| What you will do |
Reproduce the data exactly and drop any pictures it holds.

BEGIN Data

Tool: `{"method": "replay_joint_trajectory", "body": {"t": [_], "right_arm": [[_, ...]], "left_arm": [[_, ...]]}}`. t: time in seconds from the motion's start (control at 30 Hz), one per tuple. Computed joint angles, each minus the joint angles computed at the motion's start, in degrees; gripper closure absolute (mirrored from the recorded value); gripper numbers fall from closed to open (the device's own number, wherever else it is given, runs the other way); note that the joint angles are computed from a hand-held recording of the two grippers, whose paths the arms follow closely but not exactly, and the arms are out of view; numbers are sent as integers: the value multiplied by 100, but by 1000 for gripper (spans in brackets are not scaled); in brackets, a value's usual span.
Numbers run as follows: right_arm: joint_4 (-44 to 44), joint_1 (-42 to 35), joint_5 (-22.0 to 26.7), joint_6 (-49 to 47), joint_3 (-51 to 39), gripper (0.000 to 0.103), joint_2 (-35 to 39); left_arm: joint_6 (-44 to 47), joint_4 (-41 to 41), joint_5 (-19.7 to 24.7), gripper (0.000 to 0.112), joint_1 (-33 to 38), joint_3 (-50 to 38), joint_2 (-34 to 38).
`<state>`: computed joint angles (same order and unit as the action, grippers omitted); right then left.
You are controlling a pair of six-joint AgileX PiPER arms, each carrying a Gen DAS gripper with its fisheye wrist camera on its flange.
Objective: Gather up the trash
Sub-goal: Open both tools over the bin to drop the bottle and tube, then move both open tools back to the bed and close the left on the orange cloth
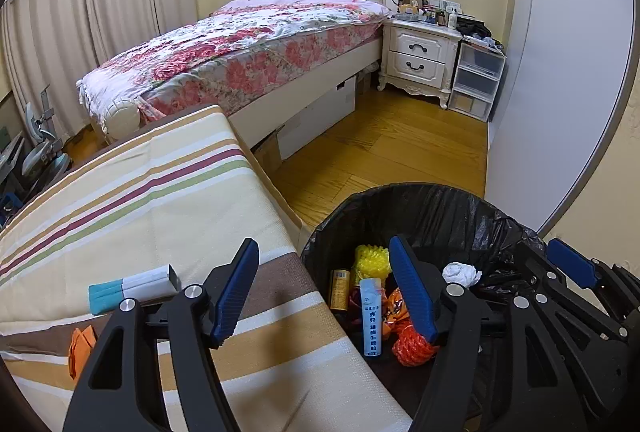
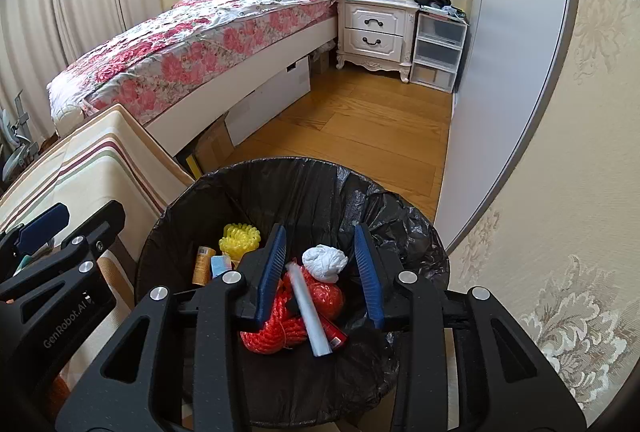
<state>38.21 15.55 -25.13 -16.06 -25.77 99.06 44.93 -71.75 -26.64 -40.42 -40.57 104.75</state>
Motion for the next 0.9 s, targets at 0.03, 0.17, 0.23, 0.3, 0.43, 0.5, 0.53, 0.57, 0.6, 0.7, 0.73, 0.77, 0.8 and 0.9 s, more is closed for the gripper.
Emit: {"method": "replay_joint_trajectory", "body": {"t": [0.03, 0.17, 0.23, 0.3, 0.43, 0.5, 0.53, 0.57, 0.6, 0.7, 0.73, 0.77, 0.8, 0.9], "right_arm": [[5, -6, 7, -8, 4, 66, -16], [104, 35, 0, -94, 44, 62, -106], [169, 77, -12, -139, 63, 59, -147], [253, 139, -22, -199, 77, 56, -185], [318, 283, 3, -222, 97, 55, -247], [442, 409, 5, -314, 99, 53, -287], [516, 477, 2, -370, 98, 52, -305], [608, 551, -2, -434, 102, 51, -331], [667, 619, 1, -475, 102, 50, -352], [786, 808, 18, -553, 95, 50, -393], [821, 885, 33, -574, 93, 50, -413], [895, 971, 37, -613, 90, 50, -429], [969, 1064, 48, -656, 83, 50, -445], [1225, 1351, 36, -811, 42, 50, -436]], "left_arm": [[13, -18, -12, 44, -3, 17, -17], [-48, -1, -72, 41, 15, 132, -111], [-84, -13, -114, 41, 25, 220, -181], [-142, 7, -150, 41, 60, 330, -267], [-239, 21, -229, 41, 109, 583, -462], [-260, 17, -293, 41, 148, 737, -583], [-258, -3, -323, 41, 164, 797, -630], [-266, -17, -353, 41, 193, 870, -686], [-293, -25, -383, 41, 217, 934, -725], [-356, -29, -419, 41, 344, 1148, -864], [-369, -35, -433, 41, 379, 1220, -913], [-423, 14, -441, 41, 440, 1305, -957], [-468, 29, -464, 41, 498, 1411, -1021], [-646, 163, -528, 40, 685, 1723, -1205]]}}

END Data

| Solution |
Tool: `{"method": "replay_joint_trajectory", "body": {"t": [_], "right_arm": [[_, ...]], "left_arm": [[_, ...]]}}`. t: time in seconds from the motion's start (control at 30 Hz), one per tuple. Computed joint angles, each minus the joint angles computed at the motion's start, in degrees; gripper closure absolute (mirrored from the recorded value); gripper numbers fall from closed to open (the device's own number, wherever else it is given, runs the other way); note that the joint angles are computed from a hand-held recording of the two grippers, whose paths the arms follow closely but not exactly, and the arms are out of view; numbers are sent as integers: the value multiplied by 100, but by 1000 for gripper (spans in brackets are not scaled); in brackets, a value's usual span.
Numbers run as follows: right_arm: joint_4 (-44 to 44), joint_1 (-42 to 35), joint_5 (-22.0 to 26.7), joint_6 (-49 to 47), joint_3 (-51 to 39), gripper (0.000 to 0.103), joint_2 (-35 to 39); left_arm: joint_6 (-44 to 47), joint_4 (-41 to 41), joint_5 (-19.7 to 24.7), gripper (0.000 to 0.112), joint_1 (-33 to 38), joint_3 (-50 to 38), joint_2 (-34 to 38).
`<state>`: computed joint angles (same order and unit as the action, grippers omitted); right then left.
You are controlling a pair of six-joint AgileX PiPER arms, each carrying a Gen DAS gripper with its fisheye wrist camera on its flange.
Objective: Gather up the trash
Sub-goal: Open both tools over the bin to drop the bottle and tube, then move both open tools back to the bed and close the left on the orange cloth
<state>38.21 15.55 -25.13 -16.06 -25.77 99.06 44.93 -71.75 -26.64 -40.42 -40.57 104.75</state>
Motion for the next 0.9 s, targets at 0.03, 0.17, 0.23, 0.3, 0.43, 0.5, 0.53, 0.57, 0.6, 0.7, 0.73, 0.77, 0.8 and 0.9 s, more is closed for the gripper.
Emit: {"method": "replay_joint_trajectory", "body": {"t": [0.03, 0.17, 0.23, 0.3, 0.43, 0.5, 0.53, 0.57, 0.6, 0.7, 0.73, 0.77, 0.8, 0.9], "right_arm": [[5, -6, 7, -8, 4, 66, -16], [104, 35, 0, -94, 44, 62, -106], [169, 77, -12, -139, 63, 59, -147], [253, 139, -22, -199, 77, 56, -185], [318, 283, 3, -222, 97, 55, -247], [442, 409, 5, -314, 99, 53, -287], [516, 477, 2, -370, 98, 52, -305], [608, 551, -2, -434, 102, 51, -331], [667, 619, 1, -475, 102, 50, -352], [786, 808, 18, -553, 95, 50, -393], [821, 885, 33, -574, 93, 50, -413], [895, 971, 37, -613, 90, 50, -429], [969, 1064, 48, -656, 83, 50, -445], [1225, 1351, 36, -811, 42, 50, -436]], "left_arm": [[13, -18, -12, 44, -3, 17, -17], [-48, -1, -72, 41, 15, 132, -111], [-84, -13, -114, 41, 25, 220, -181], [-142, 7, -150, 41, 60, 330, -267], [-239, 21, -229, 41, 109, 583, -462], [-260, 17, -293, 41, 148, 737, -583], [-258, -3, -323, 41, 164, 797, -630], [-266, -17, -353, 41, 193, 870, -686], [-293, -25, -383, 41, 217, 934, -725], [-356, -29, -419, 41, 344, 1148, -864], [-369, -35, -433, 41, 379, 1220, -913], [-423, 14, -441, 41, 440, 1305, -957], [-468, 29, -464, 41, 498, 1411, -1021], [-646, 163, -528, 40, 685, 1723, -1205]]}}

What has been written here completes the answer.